Jony Ive, Apple’s Senior Vice President of Design, was honored as a “San Francisco Treasure” by the San Francisco Museum of Modern Art last night.
At the Julia Morgan Ballroom on the 15th floor of a building in the city’s financial district, museum patrons mixed with Ive’s tech friends for cocktails outside the dining room. The museum board members bemoaned their current lack of a permanent space (SFMOMA is being renovated), but were excited about the crowd’s reaction to Ive, who has risen in celebrity as the public face of Apple’s creative team.
Probably the most influential designer in the world, Ive gamely posed for selfies in his conservative gray suit and tie. After cocktails, he would take the stage to speak about his latest creation, the Apple Watch.
The hors d’oeuvres were skewers of crispy pork belly with carmelized apple. A DJ played British pop music from the ’60s.
“There’s something about right now — the museum being closed and your ability to interact with Jony’s design on a daily basis — a lot of people have a relationship with his work already,” said Jennifer Dunlop Fletcher, curator of architecture and design at SFMOMA. “Tonight, we have our best attendance ever.”
“Jony has been able to design work at a scale that’s never been done before,” said equally famous designer and Fuseproject founder Yves Behar, who was at the party chatting with geneticists about lab-made meat technology.
The voice of one of the evening’s hosts, Candace Cavanaugh, was heard over the speakers, hushing the crowd to a murmur.
“Tonight we honor Jony Ive — if you take a look around the room, you’ll notice we’re surrounded by photos Jony took himself,” she said. “I hope you take a moment to reflect on his pieces.”
His photos were of iPhones and Apple Watches, which seemed to float at various angles against a white backdrop.
Ive, who wore his hair cut to the same quarter-inch length as his beard, was chatty, but his PR handler, in a purple lace dress, said he wasn’t giving any comments. She wrapped her arm around the waist of a reporter who approached to say hello. Thwarted, we started talking to Ive’s friend, Kurt Dammermann, who was nearby.

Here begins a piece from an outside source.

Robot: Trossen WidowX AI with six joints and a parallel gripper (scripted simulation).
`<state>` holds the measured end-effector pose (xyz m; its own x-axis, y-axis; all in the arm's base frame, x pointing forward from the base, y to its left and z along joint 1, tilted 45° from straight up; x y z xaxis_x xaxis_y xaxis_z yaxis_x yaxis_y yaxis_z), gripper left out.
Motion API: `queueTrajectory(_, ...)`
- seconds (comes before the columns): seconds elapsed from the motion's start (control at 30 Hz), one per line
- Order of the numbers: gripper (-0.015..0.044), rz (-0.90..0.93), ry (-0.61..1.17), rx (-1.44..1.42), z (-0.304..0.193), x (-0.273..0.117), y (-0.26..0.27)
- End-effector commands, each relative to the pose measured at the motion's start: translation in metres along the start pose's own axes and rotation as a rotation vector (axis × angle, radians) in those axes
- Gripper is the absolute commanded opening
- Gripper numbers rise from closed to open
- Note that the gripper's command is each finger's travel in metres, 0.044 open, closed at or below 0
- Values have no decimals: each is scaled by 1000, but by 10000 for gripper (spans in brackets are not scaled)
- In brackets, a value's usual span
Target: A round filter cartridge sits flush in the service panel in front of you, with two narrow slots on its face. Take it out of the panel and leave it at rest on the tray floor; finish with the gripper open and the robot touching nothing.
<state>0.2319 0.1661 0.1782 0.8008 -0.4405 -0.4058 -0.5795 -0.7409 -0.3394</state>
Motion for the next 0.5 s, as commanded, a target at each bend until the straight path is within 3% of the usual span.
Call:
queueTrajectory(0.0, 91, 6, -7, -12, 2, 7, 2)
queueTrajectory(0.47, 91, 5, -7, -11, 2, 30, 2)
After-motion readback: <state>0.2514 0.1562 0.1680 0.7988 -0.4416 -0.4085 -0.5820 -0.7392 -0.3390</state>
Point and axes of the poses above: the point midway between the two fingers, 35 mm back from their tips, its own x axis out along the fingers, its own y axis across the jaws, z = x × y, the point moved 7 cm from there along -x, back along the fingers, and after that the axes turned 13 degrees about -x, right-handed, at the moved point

“We’ve all got 10 of Jony’s things in our homes right now,” said Dammermann, who works at PCH Lime Lab, which is somehow related to Apple.
What does PCH make?
“I can’t tell you that,” he said. “We manufacture things for people.”
Wait, Kurt, does your wife know what you do?
“Why would I tell her?” he said. “The secrecy creates a great launch.”
Investment banker Charles Schwab was there, too, joking with people that now they were actually, “Talking to Chuck.”
“San Francisco is arguably one of the design capitals of the world,and Apple leads the parade in technology design,” Schwab said, about why Ive was deserving of recognition.
Cocktails wrapped up, and the crowd moved into the ballroom for dinner.
During dinner, Ive spoke onstage about the Apple Watch, giving a history of timekeepers, from the clocktower to the smartwatch: “I think it’s part of the human condition that when we see something huge and powerful, that we aspire to make it smaller, and personal,” he said.
With the iPhone, he said, he had the freedom of building something entirely new. Working with the watch’s form factor is harder, since it already has such a history: “There are cultural and historical implications and expectations. That’s why it’s been such a difficult and humbling program.”
Ive said he thinks the watch didn’t “pop down to the ankle,” because the wrist is “a remarkable place for certain things.”
“Obviously, you’re not going to read ‘War and Peace’ on your wrist. But for lightweight interactions, for casual glancing, it’s absolutely fabulous,” he said. “And I think this is the beginning of a very important category. With every bone in my body I know this is an important category, and this is the right place to wear it.”
And because it’s a new product, he said there’s “a childlike awe and curiosity” about what the Apple Watch might do. As an example, he spoke about its alarm-clock function.
“Just yesterday, somebody was saying, ‘Wow, do you know what I just did? I set the alarm in the morning, and it woke just me by tapping my wrist. It didn’t wake my wife or my baby,'” he recounted. “Isn’t that fantastic?”
Out in the foyer, Dede Wilsey, the exuberant San Francisco philanthropist, was chatting by the elevators with interior designer Ken Fulk.
Why was she here?
“I’m a friend of Jony’s,” Wilsey said.
It’s interesting that SFMOMA is focusing on tech and design, focusing on the iPhone.
“Well, I struggle with that damned thing every day,” she said.
It’s beautiful though, aesthetically.
“Beautiful with that pink cover I put on it,” she said.
Fair enough. And what was she was wearing?
“Oscar,” she said, referring to the late designer, De La Renta. “I stay loyal.”